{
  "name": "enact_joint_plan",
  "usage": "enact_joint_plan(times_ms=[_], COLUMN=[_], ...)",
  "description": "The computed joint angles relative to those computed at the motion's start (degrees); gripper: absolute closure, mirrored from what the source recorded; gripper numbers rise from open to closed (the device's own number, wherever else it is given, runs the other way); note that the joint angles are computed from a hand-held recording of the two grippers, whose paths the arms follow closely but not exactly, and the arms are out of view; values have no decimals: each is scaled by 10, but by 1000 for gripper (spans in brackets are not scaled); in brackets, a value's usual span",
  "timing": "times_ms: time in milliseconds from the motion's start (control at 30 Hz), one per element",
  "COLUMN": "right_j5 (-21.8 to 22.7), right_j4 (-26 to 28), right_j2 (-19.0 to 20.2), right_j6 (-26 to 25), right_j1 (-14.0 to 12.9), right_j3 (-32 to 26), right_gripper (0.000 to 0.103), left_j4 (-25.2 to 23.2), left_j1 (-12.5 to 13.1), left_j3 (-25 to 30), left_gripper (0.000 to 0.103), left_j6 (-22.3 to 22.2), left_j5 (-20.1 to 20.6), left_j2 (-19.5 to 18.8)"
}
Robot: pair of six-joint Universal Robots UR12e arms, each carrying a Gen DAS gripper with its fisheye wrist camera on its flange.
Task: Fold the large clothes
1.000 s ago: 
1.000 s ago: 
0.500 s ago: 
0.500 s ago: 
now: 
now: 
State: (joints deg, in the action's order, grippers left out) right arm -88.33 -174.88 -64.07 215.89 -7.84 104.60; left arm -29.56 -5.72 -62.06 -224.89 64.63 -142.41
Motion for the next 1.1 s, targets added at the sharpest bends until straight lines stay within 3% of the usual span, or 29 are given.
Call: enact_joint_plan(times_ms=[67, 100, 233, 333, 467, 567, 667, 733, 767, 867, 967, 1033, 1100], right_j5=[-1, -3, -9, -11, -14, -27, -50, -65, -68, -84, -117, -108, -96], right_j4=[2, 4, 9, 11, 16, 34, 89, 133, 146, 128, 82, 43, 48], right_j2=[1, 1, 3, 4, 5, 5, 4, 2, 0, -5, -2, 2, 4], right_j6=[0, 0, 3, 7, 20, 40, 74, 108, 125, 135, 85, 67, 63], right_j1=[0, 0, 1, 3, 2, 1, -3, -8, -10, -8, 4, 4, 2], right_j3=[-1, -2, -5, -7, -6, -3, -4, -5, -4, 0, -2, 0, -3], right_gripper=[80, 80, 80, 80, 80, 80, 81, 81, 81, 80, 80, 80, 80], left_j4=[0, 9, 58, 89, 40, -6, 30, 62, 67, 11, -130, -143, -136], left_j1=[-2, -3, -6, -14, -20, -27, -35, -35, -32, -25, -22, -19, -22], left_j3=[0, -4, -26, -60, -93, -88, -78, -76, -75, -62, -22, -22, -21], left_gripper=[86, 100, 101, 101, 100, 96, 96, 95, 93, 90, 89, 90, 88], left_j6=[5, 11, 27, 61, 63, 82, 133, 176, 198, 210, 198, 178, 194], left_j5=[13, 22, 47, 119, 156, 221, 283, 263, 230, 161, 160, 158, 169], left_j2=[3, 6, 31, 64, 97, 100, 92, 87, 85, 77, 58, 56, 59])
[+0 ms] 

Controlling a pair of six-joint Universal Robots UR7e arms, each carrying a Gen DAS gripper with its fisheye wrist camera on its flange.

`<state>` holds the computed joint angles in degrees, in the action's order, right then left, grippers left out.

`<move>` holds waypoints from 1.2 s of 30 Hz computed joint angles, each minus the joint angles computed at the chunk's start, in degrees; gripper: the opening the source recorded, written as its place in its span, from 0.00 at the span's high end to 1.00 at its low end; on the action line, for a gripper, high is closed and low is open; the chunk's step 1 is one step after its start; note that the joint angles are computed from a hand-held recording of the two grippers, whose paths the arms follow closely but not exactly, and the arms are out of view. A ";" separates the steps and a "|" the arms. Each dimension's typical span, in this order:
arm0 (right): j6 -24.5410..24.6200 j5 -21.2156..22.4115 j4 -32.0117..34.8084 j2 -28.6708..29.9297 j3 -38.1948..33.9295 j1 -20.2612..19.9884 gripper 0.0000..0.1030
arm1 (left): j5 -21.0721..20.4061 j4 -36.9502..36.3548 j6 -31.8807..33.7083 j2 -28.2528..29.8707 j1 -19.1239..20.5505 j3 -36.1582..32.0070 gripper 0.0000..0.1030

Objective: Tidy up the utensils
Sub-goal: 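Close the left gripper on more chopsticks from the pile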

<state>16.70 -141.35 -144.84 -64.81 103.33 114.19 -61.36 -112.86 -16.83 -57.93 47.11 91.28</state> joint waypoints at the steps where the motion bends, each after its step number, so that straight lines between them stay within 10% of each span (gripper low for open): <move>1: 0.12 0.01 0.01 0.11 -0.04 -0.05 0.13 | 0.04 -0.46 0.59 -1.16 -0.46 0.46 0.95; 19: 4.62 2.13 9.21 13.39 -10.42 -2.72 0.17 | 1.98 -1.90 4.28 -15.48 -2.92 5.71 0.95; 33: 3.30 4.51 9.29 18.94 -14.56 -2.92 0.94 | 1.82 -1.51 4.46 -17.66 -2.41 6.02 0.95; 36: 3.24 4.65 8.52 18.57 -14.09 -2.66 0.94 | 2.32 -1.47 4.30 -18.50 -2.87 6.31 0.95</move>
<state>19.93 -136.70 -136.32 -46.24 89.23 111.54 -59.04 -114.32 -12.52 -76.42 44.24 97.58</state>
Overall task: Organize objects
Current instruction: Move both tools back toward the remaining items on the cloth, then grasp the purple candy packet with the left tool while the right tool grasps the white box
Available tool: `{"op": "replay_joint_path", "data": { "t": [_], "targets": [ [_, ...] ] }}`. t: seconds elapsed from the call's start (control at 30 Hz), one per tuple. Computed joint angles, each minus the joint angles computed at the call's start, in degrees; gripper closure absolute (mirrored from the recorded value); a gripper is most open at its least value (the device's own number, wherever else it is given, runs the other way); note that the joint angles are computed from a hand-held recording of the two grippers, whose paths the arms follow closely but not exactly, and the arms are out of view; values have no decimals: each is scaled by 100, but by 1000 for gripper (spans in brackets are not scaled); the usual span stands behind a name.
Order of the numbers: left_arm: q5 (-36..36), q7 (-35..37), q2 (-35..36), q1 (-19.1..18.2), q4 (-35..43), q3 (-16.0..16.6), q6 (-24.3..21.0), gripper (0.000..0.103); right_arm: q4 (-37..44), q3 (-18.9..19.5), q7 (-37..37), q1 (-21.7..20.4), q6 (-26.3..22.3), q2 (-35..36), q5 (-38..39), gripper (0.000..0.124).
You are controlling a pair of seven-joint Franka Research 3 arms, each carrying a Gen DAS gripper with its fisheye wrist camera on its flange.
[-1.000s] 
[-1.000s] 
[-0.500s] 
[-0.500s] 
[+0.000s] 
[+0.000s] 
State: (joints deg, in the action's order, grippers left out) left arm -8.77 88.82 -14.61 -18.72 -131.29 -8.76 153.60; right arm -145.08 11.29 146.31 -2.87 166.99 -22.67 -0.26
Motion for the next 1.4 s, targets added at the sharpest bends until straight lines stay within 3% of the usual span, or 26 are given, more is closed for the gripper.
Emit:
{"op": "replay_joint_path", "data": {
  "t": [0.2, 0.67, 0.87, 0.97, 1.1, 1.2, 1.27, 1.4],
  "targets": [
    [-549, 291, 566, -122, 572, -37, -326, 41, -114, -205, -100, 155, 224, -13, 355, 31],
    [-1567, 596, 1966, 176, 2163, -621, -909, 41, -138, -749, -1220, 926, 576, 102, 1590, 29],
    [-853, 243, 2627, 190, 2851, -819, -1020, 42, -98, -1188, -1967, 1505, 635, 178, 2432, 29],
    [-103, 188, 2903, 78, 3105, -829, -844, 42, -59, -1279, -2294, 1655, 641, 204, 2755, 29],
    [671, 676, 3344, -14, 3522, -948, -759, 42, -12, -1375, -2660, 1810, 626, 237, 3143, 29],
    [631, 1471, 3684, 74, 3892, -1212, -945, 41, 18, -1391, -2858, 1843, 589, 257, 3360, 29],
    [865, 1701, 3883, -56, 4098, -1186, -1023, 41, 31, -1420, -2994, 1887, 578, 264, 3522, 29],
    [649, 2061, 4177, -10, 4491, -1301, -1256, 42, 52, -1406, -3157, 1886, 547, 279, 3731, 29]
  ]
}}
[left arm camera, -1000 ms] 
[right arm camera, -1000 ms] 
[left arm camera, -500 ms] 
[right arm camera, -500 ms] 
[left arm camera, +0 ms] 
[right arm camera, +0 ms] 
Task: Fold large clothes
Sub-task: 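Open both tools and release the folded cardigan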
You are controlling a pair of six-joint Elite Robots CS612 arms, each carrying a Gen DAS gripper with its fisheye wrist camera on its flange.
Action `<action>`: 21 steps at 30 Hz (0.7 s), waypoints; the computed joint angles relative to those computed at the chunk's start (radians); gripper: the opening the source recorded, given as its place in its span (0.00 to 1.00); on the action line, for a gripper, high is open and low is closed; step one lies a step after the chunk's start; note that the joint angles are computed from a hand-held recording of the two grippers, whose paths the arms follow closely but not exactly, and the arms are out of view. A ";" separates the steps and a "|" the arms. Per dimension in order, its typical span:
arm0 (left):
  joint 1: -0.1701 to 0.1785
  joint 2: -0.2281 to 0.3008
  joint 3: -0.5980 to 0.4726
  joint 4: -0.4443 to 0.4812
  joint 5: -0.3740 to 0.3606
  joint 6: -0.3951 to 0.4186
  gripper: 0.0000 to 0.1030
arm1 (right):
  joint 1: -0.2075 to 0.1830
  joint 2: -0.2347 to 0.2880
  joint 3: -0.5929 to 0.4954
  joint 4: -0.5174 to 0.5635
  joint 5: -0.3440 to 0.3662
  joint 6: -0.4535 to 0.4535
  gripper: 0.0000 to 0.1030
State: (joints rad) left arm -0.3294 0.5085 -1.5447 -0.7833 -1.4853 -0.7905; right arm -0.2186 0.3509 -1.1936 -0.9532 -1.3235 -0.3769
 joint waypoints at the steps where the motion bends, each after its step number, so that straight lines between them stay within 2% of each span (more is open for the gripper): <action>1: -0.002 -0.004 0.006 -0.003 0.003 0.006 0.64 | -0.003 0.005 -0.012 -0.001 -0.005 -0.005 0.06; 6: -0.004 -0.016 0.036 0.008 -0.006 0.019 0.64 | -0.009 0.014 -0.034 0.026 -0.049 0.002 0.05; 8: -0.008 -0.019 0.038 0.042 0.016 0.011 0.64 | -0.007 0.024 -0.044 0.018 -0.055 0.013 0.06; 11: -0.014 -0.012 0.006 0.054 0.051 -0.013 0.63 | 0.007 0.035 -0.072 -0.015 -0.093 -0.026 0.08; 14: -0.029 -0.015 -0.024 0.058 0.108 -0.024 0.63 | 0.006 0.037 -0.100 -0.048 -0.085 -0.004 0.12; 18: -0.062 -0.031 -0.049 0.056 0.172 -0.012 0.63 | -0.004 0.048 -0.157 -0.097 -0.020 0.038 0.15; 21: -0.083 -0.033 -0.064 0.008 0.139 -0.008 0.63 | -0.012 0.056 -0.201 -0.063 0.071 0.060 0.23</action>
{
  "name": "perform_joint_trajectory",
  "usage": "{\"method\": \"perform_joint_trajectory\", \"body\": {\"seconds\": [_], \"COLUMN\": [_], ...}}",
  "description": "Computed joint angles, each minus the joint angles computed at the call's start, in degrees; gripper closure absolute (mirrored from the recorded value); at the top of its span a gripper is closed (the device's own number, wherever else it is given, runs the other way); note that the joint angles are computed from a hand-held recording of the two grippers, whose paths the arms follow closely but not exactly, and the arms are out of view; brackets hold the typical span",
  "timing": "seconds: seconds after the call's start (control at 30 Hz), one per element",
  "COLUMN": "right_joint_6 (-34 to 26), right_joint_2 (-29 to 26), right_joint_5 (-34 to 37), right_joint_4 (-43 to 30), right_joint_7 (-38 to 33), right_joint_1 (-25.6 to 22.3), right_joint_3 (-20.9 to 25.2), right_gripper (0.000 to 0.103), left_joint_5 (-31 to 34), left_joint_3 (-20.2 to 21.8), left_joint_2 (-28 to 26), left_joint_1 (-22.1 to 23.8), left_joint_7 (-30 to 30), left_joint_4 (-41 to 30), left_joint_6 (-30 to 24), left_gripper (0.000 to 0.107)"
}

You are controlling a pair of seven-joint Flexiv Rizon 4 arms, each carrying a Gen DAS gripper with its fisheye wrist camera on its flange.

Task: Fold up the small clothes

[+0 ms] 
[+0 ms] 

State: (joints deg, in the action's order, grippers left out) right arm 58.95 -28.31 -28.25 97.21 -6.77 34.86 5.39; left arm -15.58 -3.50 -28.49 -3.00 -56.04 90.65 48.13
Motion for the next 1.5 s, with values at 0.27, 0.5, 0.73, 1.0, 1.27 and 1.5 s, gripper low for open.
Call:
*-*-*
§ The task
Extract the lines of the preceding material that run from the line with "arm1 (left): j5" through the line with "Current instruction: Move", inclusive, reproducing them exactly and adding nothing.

§ Solution below
arm1 (left): j5 -21.0721..20.4061 j4 -36.9502..36.3548 j6 -31.8807..33.7083 j2 -28.2528..29.8707 j1 -19.1239..20.5505 j3 -36.1582..32.0070 gripper 0.0000..0.1030

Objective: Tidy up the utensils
Sub-goal: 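Close the left gripper on more chopsticks from the pile
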
<state>16.70 -141.35 -144.84 -64.81 103.33 114.19 -61.36 -112.86 -16.83 -57.93 47.11 91.28</state> joint waypoints at the steps where the motion bends, each after its step number, so that straight lines between them stay within 10% of each span (gripper low for open): <move>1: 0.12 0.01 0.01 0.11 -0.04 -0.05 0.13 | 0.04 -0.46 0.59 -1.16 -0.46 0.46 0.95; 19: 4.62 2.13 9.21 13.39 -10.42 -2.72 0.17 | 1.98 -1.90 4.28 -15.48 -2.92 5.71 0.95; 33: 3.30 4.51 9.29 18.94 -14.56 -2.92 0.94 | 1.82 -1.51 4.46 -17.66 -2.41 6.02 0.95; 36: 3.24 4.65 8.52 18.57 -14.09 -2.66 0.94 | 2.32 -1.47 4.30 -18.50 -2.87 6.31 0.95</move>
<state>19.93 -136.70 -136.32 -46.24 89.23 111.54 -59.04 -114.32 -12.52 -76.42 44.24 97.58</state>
Overall task: Organize objects
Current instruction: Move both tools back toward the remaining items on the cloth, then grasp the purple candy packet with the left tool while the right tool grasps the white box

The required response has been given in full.